(Saved data entries)
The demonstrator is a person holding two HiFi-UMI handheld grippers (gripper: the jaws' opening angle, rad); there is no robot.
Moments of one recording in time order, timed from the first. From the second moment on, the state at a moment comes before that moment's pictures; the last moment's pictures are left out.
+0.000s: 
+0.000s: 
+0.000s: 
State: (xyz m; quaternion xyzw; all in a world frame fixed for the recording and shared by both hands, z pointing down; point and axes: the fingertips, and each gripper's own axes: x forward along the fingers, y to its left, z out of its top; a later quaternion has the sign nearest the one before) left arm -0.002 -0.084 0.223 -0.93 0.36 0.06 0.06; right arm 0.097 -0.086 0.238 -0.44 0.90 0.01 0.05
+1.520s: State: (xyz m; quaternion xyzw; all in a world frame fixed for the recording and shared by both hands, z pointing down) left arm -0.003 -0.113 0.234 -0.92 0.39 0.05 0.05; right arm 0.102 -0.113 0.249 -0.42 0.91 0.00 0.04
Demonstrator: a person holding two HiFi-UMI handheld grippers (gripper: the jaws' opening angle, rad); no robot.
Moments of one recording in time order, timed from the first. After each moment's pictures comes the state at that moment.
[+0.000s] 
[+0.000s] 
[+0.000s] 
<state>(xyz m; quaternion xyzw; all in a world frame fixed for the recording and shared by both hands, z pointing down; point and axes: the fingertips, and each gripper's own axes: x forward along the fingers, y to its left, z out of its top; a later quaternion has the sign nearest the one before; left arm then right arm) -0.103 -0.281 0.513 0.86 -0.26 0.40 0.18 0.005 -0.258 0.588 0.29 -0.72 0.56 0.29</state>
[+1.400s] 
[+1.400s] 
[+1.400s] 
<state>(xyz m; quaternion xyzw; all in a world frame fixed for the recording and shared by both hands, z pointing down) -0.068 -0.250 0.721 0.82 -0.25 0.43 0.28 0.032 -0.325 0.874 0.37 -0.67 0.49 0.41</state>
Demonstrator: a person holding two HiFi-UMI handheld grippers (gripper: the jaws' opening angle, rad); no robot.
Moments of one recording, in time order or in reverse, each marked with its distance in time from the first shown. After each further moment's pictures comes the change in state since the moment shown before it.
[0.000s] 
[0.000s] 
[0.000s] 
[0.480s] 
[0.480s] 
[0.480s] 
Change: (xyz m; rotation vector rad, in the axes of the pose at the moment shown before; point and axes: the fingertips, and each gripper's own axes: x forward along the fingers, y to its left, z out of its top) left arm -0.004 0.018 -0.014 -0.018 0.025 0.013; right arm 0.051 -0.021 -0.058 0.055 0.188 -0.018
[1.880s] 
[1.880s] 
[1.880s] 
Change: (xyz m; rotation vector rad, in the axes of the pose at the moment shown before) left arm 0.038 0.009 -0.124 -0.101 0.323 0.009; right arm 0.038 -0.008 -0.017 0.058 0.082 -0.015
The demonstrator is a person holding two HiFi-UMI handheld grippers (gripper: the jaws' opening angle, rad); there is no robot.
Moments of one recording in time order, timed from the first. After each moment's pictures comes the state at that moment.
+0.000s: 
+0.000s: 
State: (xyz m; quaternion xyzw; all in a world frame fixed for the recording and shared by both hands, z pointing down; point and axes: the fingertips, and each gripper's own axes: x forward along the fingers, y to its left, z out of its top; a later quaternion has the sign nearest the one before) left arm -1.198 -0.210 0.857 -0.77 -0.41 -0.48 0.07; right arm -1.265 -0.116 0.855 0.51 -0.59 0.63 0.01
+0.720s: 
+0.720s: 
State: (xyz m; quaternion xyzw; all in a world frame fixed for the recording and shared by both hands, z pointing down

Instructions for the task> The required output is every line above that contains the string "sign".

Solution for this task>
State: (xyz m; quaternion xyzw; all in a world frame fixed for the recording and shared by both hands, z pointing down; point and axes: the fingertips, and each gripper's own axes: x forward along the fingers, y to its left, z out of its top; a later quaternion has the sign nearest the one before) left arm -0.002 -0.084 0.223 -0.93 0.36 0.06 0.06; right arm 0.097 -0.086 0.238 -0.44 0.90 0.01 0.05
<state>(xyz m; quaternion xyzw; all in a world frame fixed for the recording and shared by both hands, z pointing down; point and axes: the fingertips, and each gripper's own axes: x forward along the fingers, y to its left, z out of its top; a later quaternion has the sign nearest the one before; left arm then right arm) -0.103 -0.281 0.513 0.86 -0.26 0.40 0.18 0.005 -0.258 0.588 0.29 -0.72 0.56 0.29</state>
State: (xyz m; quaternion xyzw; all in a world frame fixed for the recording and shared by both hands, z pointing down; point and axes: the fingertips, and each gripper's own axes: x forward along the fingers, y to its left, z out of its top; a later quaternion has the sign nearest the one before) left arm -1.198 -0.210 0.857 -0.77 -0.41 -0.48 0.07; right arm -1.265 -0.116 0.855 0.51 -0.59 0.63 0.01

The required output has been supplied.